Da ist ja ein Rechtschreib-, Tippfehler nach dem anderen dabei

Leider komme ich nicht mehr rann um diese zu verbessern. 
Ich hoffe doch, man kann sich ungefähr vorstellen was ich von Euch will.


Danke + Gruß

Lars


----------



## Patrick K (7. Feb. 2014)

*AW: Planz-, Bodenfilter bauanleitung???*

Hallo Lars

als erstes musst du wissen was du mit deinem Filter erreichen möchtest , klares sauberes Wasser, ist mir auch klar , aber was soll er aus dem Wasser ziehen bzw. umwandeln ? 

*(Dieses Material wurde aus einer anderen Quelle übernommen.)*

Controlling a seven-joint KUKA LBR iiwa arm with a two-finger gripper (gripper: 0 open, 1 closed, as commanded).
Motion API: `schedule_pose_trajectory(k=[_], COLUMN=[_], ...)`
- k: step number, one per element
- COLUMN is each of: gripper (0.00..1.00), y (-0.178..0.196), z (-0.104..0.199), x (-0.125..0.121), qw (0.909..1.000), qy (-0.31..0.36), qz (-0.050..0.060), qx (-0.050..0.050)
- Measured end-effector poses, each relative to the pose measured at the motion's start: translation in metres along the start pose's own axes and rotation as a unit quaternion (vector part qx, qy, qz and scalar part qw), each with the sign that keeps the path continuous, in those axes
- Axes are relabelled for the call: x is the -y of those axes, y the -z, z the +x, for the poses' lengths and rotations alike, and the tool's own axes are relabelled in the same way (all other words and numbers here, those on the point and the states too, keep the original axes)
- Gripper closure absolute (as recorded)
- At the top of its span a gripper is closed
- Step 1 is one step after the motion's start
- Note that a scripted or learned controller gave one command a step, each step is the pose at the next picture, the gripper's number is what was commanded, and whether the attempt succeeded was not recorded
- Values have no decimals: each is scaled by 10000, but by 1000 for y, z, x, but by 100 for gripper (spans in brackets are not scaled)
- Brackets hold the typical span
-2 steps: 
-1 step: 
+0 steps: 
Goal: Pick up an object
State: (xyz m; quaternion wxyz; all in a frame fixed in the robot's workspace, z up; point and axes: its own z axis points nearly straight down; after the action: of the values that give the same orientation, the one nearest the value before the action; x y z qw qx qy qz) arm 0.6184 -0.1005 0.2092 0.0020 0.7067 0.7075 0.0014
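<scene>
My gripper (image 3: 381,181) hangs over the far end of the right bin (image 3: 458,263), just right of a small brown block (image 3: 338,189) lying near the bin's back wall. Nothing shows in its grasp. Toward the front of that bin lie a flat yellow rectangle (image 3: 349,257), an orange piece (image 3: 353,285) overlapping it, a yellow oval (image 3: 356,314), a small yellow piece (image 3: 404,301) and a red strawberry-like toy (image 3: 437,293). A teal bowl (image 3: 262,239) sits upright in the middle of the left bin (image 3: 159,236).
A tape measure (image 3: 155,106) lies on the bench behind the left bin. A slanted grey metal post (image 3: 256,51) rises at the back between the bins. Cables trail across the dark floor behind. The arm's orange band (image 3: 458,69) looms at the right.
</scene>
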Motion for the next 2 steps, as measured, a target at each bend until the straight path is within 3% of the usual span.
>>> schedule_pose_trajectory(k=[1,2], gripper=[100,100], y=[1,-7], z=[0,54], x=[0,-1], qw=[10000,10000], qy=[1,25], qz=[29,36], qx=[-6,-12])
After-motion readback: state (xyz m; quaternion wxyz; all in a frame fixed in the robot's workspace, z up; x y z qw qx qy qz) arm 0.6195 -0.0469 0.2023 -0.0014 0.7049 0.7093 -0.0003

Je nach Bauart gibt es da sehr grosse Unterschiede:evil

Deine Überschrift ist da etwas schwammig , möchtest du einen Pflanzenfilter  , einen Bodenfilter   oder gar einen bewachsenen Bodenfilter  und da wiederrum Horinzontal oder Vertikal durchströmmt ???

Am besten du suchst erst einmal in der Suchfunktion da gibt es sehr gute Beiträge zB. von Karsten über den Aufbau, letztes Jahr auch von mir und von einigen anderen

Der, der sich über Rechtschreibfehler aufregt ,soll sich ein anderes Forum suchen 

Gruss Obs


----------



## minimuelli (7. Feb. 2014)

*AW: Planz-, Bodenfilter bauanleitung???*

Hallo Patrik,

er soll in erster Linie das Gift abbauen.
Ich habe mir das so gedacht:

- Eintströmen unten links
- Auströmen oben rechts (links und rechts auf die 350 cm bezogen)

Das Ganze soll aber auch ordentlich bepflanzt werden. Wie in meinem Useralbum zu sehen, fehlen mir sehr viele Pflanzen 

Habe heute Bei Max Bahr 18Tüten zu je 20 Liter Lavasteine(8-16mm) geholt. Die machen ja bald zu, entsprechend war der Preis 

Gruß
Lars


----------



## Michael H (7. Feb. 2014)

*AW: Planz-, Bodenfilter bauanleitung???*

Hallo

Hier mal ein Skizze , da kannste dir raussuchen was du Bauen willst .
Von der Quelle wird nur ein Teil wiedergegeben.